La question paraît simple. Elle ne l’est pas. Et c’est justement pour ça qu’elle dérange. Depuis des siècles, l’être humain oscille entre deux récits confortables : celui du destin déjà écrit, qui rassure quand tout va mal, et celui de la liberté totale, qui effraie parce qu’elle ne laisse aucune excuse.
Après avoir lu de nombreux travaux — de la philosophie antique à la psychologie moderne, en passant par l’existentialisme — je note ceci: croire que tout est tracé est souvent une façon élégante de fuir sa responsabilité.
Les philosophes stoïciens, comme Épictète ou Marc Aurèle, faisaient déjà une distinction fondamentale : il y a ce qui dépend de nous et ce qui n’en dépend pas. Ta naissance, ton époque, ton milieu social, ton corps, ton pays, les crises économiques ou politiques ne dépendent pas de toi. Mais ta manière de réagir, de penser, de décider, d’agir, ça, oui. Le destin n’est donc pas une autoroute tracée d’avance, mais un terrain accidenté sur lequel chacun marche avec plus ou moins de lucidité.

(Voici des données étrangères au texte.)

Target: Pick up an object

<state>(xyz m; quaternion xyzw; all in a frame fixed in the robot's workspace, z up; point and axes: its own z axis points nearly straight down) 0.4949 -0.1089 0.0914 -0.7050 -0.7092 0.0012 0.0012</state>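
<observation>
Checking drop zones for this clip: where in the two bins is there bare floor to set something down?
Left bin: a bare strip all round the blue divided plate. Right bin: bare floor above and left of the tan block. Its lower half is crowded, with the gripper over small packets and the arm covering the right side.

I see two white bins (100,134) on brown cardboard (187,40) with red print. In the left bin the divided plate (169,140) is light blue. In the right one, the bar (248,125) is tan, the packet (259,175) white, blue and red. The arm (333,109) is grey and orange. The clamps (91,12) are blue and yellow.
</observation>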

Jean-Paul Sartre a radicalisé cette idée en affirmant que « l’existence précède l’essence ». En clair : tu n’es pas né avec une mission prédéfinie, un rôle cosmique ou une fiche de poste céleste. Tu existes d’abord, puis tu te construis ensuite par tes choix. Et c’est là que la phrase choque : nous sommes « condamnés à être libres ». Condamnés, parce que même ne pas choisir est déjà un choix. Même l’inaction est une décision. Même l’obéissance aveugle est une responsabilité assumée.
La psychologie moderne confirme ce que la philosophie pressentait. Les études sur le locus de contrôle montrent que les individus qui attribuent systématiquement leur vie à des forces extérieures — destin, chance, malchance, volonté divine ou complots invisibles — développent plus d’impuissance, moins de résilience et plus de frustration. À l’inverse, ceux qui reconnaissent les contraintes mais assument leur marge de manœuvre avancent plus loin, même avec peu. Non parce qu’ils sont favorisés, mais parce qu’ils se pensent acteurs, pas spectateurs.

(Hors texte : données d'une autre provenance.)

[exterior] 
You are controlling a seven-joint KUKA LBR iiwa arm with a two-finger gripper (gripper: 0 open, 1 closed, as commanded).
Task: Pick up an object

Attention toutefois à un piège fréquent : croire que la liberté signifie égalité des chances. Ce serait faux et malhonnête. Nous ne partons pas tous du même point. Certains héritent de ressources, d’éducation, de réseaux, d’un environnement stable. D’autres héritent de chaos, de dettes symboliques, de violences visibles ou invisibles. Reconnaître la liberté n’efface pas l’injustice. Mais nier la liberté n’efface pas l’échec non plus. Les deux vérités doivent coexister sans hypocrisie.
Dire que tu es libre ne veut pas dire que tout dépend de toi. Dire que tout ne dépend pas de toi ne veut pas dire que rien ne dépend de toi. La maturité intellectuelle commence exactement à cet endroit inconfortable. Là où l’on cesse de se raconter des histoires simples pour affronter une réalité complexe. Là où l’on arrête d’accuser le destin pour justifier l’inaction, sans pour autant mépriser ceux que la vie a frappés plus durement.
Alors, avons-nous un destin tout tracé ? Non.
Avons-nous une liberté absolue ? Non plus.
Nous avons mieux que ça, et c’est plus exigeant : une liberté située. Une liberté imparfaite, contrainte, parfois douloureuse, mais réelle. Et cette liberté-là oblige à une chose très précise : penser avant de croire, choisir avant de se plaindre, agir avant d’espérer.